| Task to carry out |
Find the word "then" in the listing. Copy out each line where it occurs.

| Data for processing |
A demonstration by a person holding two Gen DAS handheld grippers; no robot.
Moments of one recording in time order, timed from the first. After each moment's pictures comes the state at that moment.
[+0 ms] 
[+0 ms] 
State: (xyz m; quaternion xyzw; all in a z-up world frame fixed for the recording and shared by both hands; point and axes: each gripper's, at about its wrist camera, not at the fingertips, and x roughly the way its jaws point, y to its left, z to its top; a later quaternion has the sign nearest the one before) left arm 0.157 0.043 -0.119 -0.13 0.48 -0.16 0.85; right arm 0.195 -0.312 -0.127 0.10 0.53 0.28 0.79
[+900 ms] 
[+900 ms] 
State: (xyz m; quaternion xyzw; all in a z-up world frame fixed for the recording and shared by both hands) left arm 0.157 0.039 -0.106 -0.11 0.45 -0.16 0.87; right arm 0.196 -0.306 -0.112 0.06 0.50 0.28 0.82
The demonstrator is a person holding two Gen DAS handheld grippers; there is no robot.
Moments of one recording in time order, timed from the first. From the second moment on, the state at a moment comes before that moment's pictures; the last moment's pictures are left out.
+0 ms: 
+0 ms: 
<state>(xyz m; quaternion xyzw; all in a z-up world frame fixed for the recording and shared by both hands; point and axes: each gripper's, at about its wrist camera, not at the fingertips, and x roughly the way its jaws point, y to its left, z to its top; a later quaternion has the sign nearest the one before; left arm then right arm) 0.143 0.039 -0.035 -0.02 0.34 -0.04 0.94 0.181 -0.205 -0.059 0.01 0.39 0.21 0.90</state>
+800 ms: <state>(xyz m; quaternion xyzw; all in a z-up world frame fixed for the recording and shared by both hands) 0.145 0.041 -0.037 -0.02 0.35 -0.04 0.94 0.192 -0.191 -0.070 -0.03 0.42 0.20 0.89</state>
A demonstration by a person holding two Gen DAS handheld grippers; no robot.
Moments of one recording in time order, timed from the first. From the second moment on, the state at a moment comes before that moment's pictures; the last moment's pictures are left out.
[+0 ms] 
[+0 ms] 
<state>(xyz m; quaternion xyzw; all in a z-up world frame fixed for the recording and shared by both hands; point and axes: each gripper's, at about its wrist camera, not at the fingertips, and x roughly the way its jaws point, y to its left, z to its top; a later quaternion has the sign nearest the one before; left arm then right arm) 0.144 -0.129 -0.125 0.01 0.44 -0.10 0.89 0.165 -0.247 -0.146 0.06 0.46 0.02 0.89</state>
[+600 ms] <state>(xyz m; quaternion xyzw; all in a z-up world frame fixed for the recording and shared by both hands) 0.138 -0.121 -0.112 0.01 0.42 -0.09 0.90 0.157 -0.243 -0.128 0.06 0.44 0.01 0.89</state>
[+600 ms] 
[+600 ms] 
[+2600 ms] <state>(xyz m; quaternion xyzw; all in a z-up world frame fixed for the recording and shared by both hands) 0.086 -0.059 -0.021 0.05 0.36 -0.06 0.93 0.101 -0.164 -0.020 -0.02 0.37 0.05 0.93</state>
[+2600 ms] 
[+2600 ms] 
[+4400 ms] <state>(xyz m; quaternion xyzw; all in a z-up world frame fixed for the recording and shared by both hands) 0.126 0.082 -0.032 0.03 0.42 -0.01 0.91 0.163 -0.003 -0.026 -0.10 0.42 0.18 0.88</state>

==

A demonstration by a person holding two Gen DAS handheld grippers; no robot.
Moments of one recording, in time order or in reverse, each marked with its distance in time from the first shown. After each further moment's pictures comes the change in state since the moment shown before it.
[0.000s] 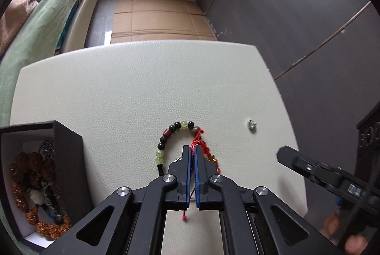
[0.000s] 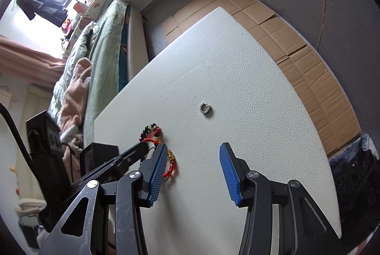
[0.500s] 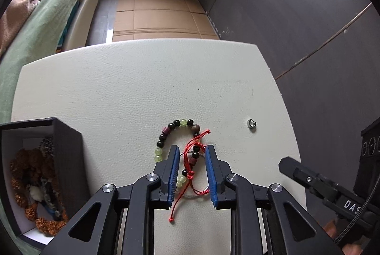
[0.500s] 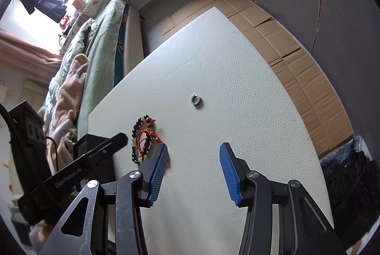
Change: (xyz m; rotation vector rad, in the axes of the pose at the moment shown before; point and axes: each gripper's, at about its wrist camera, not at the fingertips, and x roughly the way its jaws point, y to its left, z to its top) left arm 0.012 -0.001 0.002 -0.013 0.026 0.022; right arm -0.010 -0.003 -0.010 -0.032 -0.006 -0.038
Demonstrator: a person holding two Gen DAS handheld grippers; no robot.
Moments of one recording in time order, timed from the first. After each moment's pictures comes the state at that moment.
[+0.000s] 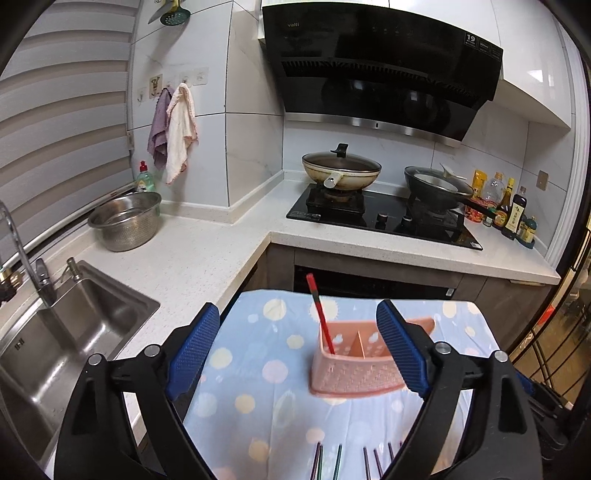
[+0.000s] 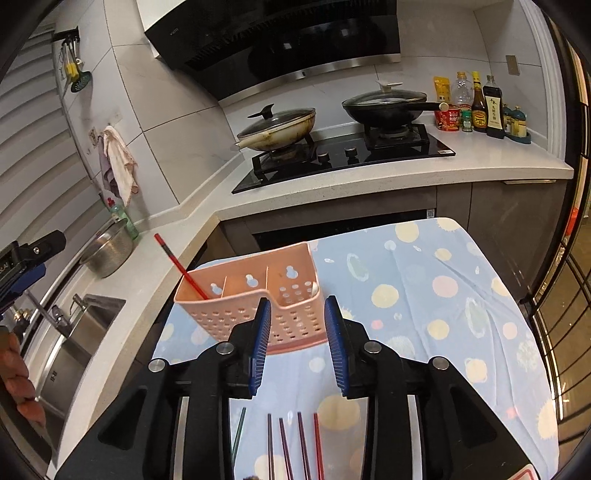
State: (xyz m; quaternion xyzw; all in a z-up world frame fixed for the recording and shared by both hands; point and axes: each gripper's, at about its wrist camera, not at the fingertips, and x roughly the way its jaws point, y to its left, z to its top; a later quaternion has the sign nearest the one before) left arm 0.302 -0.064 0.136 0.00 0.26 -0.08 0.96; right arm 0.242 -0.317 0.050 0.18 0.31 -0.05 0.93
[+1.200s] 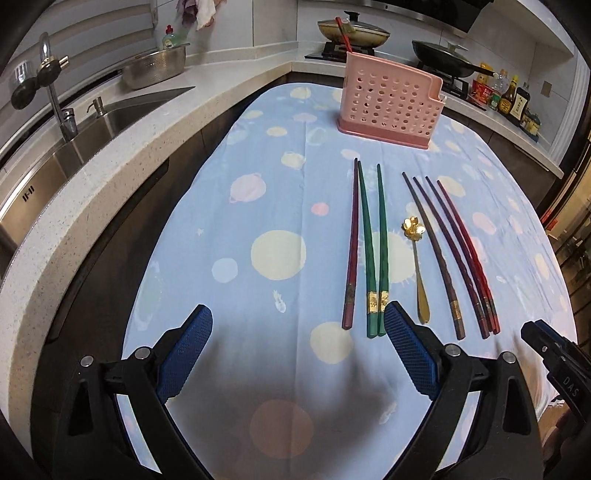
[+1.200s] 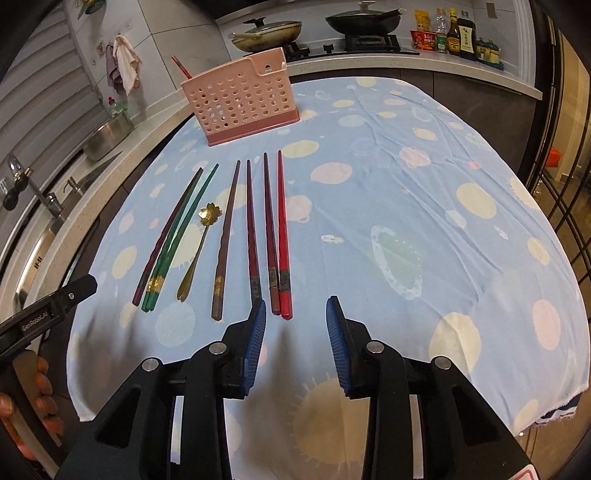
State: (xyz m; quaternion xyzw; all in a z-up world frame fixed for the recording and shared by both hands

| Finished exercise |
<state>(xyz m; quaternion xyzw; all in a z-up world frame fixed for the recording and shared by both hands; point and axes: each gripper's, at about its wrist camera, not at the fingertips, and x roughly the way its jaws point, y to its left, z to its top; a later quaternion has the sign nearest the one before; left arm then right arm) 0.143 0.039 -0.035 -0.02 0.34 -0.04 0.94 0.181 -0.205 -0.059 0.01 0.39 0.21 0.90</state>
<state>(xyz m; quaternion xyzw; all in a z-up world frame fixed for the recording and shared by both hands; point and axes: each gripper's, at about its wrist camera, not at the fingertips, and x roughly the way its jaws point, y to its left, z to its top; a later quaternion has the sign nearest the one before; left arm then right arm) 0.144 -0.129 -0.125 0.01 0.44 -0.10 0.89 0.165 -0.247 -0.146 0.06 0.46 0.02 0.89</state>

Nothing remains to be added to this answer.